Everything in the data except the pictures belongs in your answer, copied exactly.

**Input data:**
§ §

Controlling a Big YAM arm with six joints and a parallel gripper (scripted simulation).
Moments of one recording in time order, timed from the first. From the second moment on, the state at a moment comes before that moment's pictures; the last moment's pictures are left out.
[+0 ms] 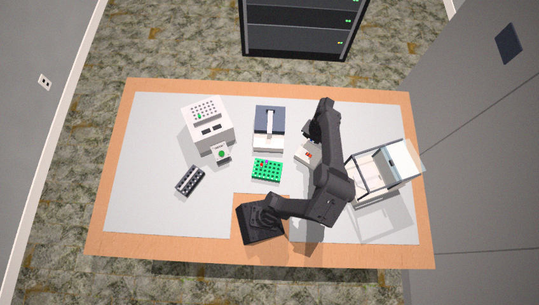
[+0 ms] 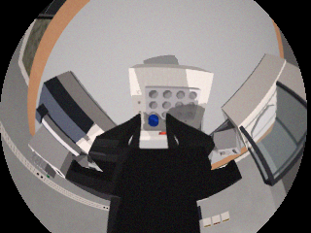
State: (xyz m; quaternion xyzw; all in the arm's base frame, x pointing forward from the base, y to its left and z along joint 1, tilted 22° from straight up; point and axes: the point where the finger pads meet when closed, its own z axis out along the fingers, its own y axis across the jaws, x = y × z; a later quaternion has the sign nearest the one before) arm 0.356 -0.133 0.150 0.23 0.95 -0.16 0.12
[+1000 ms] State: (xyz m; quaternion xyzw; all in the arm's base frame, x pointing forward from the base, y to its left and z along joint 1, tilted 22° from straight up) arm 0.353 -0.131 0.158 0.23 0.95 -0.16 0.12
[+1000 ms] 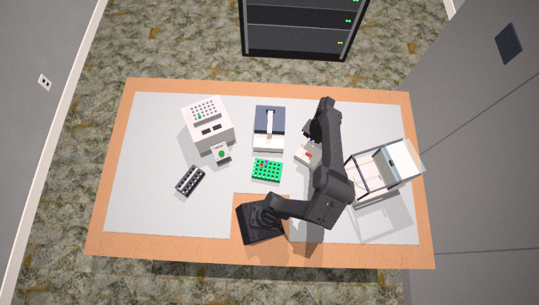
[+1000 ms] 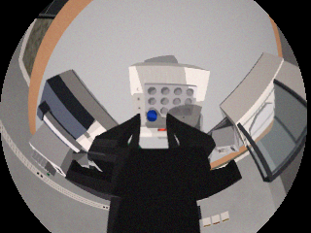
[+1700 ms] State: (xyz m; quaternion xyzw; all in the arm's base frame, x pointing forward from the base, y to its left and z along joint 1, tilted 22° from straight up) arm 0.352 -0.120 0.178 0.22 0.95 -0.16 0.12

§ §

**Task solution:**
Controlling a Big YAM arm with six joints and a parallel gripper (scripted simulation).
Moments of one recording in time order, timed from the first. From the second moment on, the state at a moment comes before that moment's pictures; the last moment's pictures are left out.
[+0 ms] 
[+0 ms] 
State: (xyz m; quaternion xyzw; all in the arm's base frame, x pointing forward from the base, y to its left and z along joint 1, tilted 22° from straight up; point and axes: the point where the finger pads meet when closed, its own z axis out along the fingers, its own y axis across the jaws, x = y × z; a later quaternion has the sign nearest the one before) arm 0.356 -0.133 0.150 0.23 0.95 -0.16 0.12
[+1000 ms] State: (xyz m; quaternion xyzw; all in the arm's base frame, x pointing forward from the base, y to its left and z along joint 1, tilted 22° from straight up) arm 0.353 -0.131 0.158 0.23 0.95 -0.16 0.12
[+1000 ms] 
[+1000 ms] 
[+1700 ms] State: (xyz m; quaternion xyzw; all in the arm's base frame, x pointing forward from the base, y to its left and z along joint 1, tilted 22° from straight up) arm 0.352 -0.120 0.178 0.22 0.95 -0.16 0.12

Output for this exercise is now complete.